Assignment 04

INTRODUCTION TO MULTIPLE REGRESSION

This goal of this assignment is to give you experience fitting and interpreting multiple regression models. This assignment is worth 13 points. Each question is worth 1 point unless otherwise noted.

Copyright EPSY 8251, 2024
Published

November 7, 2024

Human overpopulation is a growing concern and has been associated with depletion of Earth’s natural resources (water is a big one) and degredation of the environment. This, in turn, has social and economic consequences such as global tension over resources such as water and food, higher cost of living and higher unemployment rates.

Fertility rate is a measure directly linked to population and has been useful to explore hypotheses about factors related to combating overpopulation. For this assignment, you will use the file fertility.csv to examine the effects of the rate of contraception (a factor that can be manipulated through targeted intervention) on fertility rates.

Submit your responses to each of the questions below in a PDF document. All graphics should be resized so that they do not take up more room than necessary and also should have an appropriate caption. This assignment is worth 18 points. (Each question is worth 1 point unless otherwise noted.)


Part I: Correlations

  1. Create a path model of the correlations between fertility rate, contraception rate, infant mortality rate, and female education level.

Consider the following hypotheses about different potential predictors of fertility rates:

  • Hypothesis 1: Countries with higher contraception rates tend to have lower fertility rates.
  • Hypothesis 2: Countries with lower infant mortality rates tend to have higher fertility rates.
  • Hypothesis 3: Countries with higher female education rates tend to have lower fertility rates.
  1. Use the correlations computed in Question 1 to evaluate each of the three hypotheses. For each hypothesis indicate whether the empirical results support that hypothesis or not by referencing the appropriate correlation(s).


Part II: Regression Analysis

You will fit four regression models to study the effect of contraceptive rates (focal predictor) on fertility rate (outcome). Because infant mortality rate and female education level (our two covariates) are related to both the focal predictor and outcome, they may confound the effect of contraceptive rates on fertility rate (see hypothesized path model).

  1. Based on the corrlations you produced in Question 1, indicate whether it is reasonable to be worried that the two covariates may confound the relationship between contraceptive rates and fertility rates. Explain by referring to the correlations.

To remove the confounding and evaluate the effect of contraceptive rates on fertility rate, you will fit a series of regression models.

  • Model 1: Contraceptive rate as the sole predictor of variation in fertility rate.
  • Model 2: Contraceptive rate and infant mortality rate as predictors of variation in fertility rate.
  • Model 3: Contraceptive rate and female education level as predictors of variation in fertility rate.
  • Model 4: Contraceptive rate, infant mortality rate, and female education level as predictors of variation in fertility rate.
  1. Examine the structure and formatting of Table 9 at https://zief0002.github.io/musings/creating-tables-to-present-statistical-results.html. Mimic the format and structure of this table to create a table to present the numerical information from the four models you fitted. Make sure the table you create also has an appropriate caption. If the table is too wide, change the page orientation in your word processing program to “Landscape”, rather than changing the size of the font. (2pts.)
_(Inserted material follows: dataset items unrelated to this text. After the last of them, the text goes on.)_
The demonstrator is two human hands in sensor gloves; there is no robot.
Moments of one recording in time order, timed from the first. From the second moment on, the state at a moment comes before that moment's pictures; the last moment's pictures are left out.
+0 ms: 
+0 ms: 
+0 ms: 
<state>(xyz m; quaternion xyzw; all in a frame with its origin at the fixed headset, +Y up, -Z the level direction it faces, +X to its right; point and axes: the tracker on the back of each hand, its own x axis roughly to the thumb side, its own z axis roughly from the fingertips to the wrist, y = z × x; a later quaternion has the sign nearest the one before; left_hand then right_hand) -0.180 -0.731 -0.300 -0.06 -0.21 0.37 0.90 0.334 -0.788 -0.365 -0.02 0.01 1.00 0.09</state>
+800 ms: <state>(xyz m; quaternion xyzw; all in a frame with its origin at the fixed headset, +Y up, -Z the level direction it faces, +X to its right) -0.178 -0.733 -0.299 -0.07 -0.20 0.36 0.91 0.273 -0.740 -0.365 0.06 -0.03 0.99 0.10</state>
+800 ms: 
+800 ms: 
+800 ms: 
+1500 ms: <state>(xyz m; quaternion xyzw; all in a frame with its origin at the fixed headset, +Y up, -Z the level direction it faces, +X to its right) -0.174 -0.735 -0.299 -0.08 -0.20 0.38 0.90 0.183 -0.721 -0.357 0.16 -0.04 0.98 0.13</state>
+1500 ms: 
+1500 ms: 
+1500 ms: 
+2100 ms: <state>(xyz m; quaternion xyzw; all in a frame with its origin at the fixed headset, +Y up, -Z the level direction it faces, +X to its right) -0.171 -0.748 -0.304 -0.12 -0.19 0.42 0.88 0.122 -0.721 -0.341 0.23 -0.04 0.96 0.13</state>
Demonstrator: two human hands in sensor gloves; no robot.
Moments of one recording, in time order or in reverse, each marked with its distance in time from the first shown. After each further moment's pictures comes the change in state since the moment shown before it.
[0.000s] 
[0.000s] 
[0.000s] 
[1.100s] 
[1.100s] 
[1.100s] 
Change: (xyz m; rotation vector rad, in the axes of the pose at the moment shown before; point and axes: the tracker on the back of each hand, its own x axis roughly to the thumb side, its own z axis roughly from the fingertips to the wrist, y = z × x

Model 4: Interpreting Results from the “Final” Model

The research literature suggests that all three predictors are substantively important in predicting variation in fertility rates. Moreover, from the CIs produced in Model 4, we see that all three effects included in the model are statistically relevant (none of the CIs span 0). Because of this, we will adopt Model 4 as our “final” model. Use the results from Model 4 to answer the remainder of the questions on this assignment.

  1. Report the regression equation from fitting Model 4. Use Equation Editor (or some other program that correctly types mathematical expressions) to typeset the equation correctly.

  2. Report and interpret the value of the model \(R^2\) using the context of the data.

  3. Using symbols, write the omnibus null hypothesis that is tested by the model-level F-statistic in this analysis in two different manners: (1) using the coefficient parameters used in the regression model, and (2) using the variance accounted for parameter.

  4. Based on the results of the model-level F-test, does the model seem to explain variation in fertility rates? Explain. Note: Here you can use the p-value as evidence, but do not compare this to 0.05.

  5. Interpret the estimated coefficient value associated with the partial effect of contraception rate.

  6. Based on the 95% confidence interval for the partial effect of contraception rate on fertility rate, which parameter values are reasonably compatible with the empirical data? Explain what this implies about the magnitude of the partial effect.

  7. Create a publication quality plot that displays the results from Model 4. For this plot, put the contraception predictor on the x-axis. Control out the effect of education level by setting this to the mean level of education. Display two separate lines to show the effect of infant mortality rate; a small and large rate based on the data. The two lines should be displayed using different linetypes or colors (or both) so that they can be easily differentiated in the plot. Be sure that the figure is appropriately captioned. (2pts.)